Implementation Guidance
- Define the input shape, correctness target, expected volume, and failure cost before selecting an algorithmic pattern.
- Write the smallest useful design note: purpose, inputs, outputs, state, failure behavior, observability, and rollback.
- Choose the first implementation that can be tested against the real workflow without hiding a known production risk.
Tradeoffs
- Specialized structures save resources, but they narrow future flexibility.
- Centralization reduces duplicated work but can become a bottleneck when every team needs exceptions.
- Specialized infrastructure helps at scale, but it must earn its operational cost.
Failure Modes
- A clever algorithm hides business assumptions that should be configurable.
- The diagram shows boxes but not ownership, retry behavior, data freshness, or user-visible failure.
- The system has no proof path for the highest-risk assumption.
Decision Checklist
- State the invariant, complexity target, and fallback when the algorithm cannot decide confidently.
- Name the owner, source of truth, timeout, retry policy, and evidence that the path works.
- Add one regression check for the failure mode most likely to recur.

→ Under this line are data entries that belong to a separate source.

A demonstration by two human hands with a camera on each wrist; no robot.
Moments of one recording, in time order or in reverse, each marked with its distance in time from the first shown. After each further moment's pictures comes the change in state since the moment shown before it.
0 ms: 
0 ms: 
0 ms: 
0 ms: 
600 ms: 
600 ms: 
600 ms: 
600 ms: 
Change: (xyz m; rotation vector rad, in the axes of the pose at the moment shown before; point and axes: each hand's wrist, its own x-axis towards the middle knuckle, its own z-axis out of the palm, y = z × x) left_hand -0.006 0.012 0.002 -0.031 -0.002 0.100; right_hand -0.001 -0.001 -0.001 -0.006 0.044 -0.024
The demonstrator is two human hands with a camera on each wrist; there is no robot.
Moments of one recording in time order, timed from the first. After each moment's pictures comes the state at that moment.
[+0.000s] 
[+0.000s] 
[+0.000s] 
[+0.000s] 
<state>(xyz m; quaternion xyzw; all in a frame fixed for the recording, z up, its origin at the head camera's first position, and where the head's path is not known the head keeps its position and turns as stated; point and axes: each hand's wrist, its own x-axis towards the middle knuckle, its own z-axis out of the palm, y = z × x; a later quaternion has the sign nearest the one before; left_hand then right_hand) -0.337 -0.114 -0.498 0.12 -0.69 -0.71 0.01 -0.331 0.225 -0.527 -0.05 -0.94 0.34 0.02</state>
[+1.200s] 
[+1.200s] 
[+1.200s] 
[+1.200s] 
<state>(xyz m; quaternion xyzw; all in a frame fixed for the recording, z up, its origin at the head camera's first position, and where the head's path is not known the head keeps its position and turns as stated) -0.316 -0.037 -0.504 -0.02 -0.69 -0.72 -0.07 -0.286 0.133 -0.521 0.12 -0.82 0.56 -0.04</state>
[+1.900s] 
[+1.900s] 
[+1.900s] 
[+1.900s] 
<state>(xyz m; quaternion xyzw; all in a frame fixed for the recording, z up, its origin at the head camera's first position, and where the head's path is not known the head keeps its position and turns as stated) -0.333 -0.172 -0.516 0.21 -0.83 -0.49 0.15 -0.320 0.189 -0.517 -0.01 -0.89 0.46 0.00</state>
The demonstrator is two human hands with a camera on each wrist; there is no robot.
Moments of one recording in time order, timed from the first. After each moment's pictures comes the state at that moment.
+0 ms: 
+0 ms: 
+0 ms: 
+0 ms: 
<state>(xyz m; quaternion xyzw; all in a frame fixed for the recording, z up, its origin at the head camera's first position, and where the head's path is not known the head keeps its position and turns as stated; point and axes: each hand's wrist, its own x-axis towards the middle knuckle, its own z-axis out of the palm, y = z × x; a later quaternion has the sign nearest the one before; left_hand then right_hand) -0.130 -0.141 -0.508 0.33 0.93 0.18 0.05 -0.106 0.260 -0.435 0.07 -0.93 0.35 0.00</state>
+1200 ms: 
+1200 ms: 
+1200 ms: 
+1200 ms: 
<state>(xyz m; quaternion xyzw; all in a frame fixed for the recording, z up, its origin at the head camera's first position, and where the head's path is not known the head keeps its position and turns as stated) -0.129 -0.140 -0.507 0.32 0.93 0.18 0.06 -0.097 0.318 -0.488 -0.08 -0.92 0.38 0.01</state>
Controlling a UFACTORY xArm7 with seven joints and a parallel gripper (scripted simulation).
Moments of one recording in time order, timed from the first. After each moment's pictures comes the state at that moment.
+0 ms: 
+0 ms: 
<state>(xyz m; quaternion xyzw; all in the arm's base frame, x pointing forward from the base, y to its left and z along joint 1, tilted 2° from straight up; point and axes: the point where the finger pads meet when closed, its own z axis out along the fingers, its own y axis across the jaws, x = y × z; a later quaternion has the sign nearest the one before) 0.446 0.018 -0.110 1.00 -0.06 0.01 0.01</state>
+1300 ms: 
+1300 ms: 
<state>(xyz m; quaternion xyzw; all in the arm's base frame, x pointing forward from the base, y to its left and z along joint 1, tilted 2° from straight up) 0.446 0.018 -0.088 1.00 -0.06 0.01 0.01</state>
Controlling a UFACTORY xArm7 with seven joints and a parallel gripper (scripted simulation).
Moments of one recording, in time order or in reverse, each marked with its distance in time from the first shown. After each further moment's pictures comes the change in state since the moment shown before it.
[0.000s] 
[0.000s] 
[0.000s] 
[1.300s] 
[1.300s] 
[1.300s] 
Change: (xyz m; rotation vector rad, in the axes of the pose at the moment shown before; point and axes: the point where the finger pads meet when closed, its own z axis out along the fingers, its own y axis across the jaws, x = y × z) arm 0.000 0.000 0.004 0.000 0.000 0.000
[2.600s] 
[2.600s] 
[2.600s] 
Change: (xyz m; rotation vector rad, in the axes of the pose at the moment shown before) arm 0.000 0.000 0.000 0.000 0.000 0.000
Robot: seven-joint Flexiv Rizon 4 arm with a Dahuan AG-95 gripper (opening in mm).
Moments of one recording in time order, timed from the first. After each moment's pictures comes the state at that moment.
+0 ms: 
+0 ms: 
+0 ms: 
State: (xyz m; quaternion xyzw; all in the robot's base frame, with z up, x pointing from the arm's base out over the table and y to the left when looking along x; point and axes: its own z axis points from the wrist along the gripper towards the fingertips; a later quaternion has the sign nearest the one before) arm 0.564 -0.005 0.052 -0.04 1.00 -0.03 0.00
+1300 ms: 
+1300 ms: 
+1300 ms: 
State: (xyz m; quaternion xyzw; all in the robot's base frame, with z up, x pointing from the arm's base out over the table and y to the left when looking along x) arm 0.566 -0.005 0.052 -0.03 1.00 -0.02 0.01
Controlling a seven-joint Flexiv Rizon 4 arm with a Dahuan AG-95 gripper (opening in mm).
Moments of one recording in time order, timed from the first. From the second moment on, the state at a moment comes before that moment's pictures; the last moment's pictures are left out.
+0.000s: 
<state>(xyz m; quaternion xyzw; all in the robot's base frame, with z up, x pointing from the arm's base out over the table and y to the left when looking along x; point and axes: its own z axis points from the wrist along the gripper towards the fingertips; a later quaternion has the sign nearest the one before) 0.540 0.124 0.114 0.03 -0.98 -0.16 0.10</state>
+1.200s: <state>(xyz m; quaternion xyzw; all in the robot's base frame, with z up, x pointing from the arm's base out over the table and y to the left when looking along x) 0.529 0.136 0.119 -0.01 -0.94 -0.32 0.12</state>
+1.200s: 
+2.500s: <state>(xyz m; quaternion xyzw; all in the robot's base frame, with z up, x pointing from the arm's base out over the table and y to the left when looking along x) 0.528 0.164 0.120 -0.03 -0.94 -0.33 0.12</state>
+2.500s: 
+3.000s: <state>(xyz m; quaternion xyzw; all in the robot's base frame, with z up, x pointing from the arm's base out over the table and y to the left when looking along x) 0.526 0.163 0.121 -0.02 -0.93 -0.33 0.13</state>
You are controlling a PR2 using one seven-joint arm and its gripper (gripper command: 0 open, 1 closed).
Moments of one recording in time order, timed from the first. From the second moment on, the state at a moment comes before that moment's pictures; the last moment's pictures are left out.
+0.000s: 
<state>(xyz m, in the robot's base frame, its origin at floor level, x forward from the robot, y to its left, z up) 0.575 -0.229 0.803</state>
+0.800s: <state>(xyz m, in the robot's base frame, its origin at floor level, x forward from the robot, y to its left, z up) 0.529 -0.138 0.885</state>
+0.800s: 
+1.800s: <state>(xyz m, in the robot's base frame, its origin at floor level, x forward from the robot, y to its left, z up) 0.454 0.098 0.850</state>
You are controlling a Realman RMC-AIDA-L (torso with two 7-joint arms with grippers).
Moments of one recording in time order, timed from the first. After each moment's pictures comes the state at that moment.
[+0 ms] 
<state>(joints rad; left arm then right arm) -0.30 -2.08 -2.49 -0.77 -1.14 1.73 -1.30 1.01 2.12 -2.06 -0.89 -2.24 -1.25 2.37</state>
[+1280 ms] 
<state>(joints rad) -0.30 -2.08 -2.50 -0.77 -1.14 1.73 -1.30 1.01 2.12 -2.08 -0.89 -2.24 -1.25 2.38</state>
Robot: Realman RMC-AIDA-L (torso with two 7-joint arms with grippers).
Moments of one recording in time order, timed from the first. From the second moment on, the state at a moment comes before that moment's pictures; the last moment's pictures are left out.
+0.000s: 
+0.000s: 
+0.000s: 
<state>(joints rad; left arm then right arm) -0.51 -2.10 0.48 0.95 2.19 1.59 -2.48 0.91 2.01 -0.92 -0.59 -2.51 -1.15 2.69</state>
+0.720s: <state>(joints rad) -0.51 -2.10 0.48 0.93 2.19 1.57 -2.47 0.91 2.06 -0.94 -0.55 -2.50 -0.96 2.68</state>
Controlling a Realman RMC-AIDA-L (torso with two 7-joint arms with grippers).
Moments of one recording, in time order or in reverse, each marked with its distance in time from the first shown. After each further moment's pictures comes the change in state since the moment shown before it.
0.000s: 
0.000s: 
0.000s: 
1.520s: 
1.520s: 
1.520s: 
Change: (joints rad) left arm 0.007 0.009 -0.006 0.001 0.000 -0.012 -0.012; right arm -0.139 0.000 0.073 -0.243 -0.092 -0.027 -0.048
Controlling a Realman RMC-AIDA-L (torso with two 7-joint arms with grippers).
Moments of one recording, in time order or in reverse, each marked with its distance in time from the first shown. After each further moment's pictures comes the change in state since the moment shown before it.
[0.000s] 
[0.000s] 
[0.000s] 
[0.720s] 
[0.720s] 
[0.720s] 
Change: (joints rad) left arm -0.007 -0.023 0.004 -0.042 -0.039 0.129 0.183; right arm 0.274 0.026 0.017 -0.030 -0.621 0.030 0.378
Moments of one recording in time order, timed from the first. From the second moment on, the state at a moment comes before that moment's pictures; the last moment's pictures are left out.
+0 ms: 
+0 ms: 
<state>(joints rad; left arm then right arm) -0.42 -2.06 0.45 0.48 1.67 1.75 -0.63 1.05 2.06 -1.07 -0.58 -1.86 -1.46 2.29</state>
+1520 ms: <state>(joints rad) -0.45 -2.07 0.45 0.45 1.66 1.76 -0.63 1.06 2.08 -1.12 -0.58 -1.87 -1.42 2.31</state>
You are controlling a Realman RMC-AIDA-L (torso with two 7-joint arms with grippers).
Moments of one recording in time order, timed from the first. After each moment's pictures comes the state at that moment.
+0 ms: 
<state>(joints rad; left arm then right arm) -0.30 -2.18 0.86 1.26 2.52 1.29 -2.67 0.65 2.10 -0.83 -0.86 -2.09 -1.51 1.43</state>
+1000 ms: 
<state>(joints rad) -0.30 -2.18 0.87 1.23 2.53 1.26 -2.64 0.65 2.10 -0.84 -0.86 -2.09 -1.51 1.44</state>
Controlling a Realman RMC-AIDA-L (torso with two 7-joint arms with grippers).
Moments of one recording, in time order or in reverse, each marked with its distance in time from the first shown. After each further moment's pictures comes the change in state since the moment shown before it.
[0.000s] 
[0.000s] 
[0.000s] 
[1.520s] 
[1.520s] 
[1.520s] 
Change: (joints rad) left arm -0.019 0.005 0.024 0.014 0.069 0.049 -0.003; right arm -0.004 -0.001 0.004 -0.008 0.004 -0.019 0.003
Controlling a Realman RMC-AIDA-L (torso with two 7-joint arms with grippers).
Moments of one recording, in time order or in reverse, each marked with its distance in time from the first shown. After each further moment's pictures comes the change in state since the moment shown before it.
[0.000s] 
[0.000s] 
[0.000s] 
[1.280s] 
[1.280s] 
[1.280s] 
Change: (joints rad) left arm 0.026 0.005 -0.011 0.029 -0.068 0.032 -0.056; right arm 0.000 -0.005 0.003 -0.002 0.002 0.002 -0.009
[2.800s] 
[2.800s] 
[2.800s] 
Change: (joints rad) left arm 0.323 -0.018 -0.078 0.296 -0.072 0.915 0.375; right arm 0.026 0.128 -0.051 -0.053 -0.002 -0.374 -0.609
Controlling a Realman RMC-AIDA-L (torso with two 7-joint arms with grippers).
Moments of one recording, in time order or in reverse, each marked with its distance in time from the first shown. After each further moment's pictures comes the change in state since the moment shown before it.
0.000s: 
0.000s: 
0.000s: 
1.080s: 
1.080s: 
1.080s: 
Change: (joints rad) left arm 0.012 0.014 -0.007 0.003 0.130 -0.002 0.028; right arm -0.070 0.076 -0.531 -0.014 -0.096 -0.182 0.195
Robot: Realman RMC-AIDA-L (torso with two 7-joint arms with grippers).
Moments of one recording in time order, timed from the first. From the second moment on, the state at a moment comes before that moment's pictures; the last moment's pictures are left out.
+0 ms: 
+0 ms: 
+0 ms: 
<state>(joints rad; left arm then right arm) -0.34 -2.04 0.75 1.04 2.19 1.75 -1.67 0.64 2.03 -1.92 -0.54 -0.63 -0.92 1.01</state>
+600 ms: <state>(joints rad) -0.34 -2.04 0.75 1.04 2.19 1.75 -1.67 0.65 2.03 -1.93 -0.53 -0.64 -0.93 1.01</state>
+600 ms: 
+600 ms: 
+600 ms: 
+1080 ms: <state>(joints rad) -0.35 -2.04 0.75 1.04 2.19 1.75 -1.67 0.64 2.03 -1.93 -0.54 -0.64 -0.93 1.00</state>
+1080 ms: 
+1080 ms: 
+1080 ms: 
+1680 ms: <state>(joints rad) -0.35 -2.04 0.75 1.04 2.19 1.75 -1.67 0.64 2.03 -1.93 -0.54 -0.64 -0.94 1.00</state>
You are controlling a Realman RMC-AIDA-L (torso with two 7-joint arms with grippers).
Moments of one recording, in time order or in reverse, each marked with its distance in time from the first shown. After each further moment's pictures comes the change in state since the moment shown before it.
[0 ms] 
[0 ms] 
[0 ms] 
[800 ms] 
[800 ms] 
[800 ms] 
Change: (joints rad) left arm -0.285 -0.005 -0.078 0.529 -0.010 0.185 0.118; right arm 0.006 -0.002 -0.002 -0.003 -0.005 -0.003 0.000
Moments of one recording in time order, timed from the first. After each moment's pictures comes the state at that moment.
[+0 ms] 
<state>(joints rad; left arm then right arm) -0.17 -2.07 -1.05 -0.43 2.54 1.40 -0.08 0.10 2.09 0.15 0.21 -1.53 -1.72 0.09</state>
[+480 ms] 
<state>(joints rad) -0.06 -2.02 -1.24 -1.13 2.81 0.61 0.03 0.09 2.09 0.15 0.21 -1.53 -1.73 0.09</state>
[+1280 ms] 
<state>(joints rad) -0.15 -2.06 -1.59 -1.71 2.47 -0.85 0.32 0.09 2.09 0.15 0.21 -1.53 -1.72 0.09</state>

Neutral Automation Examples
- A deduplication service uses a probabilistic pre-filter, then verifies likely matches against durable records.
- A neutral internal automation starts with fixtures, then adds credentials, permissions, and production scheduling only after the boundary is tested.
- A customer-facing workflow keeps irreversible actions behind explicit approval until metrics show it is safe to automate further.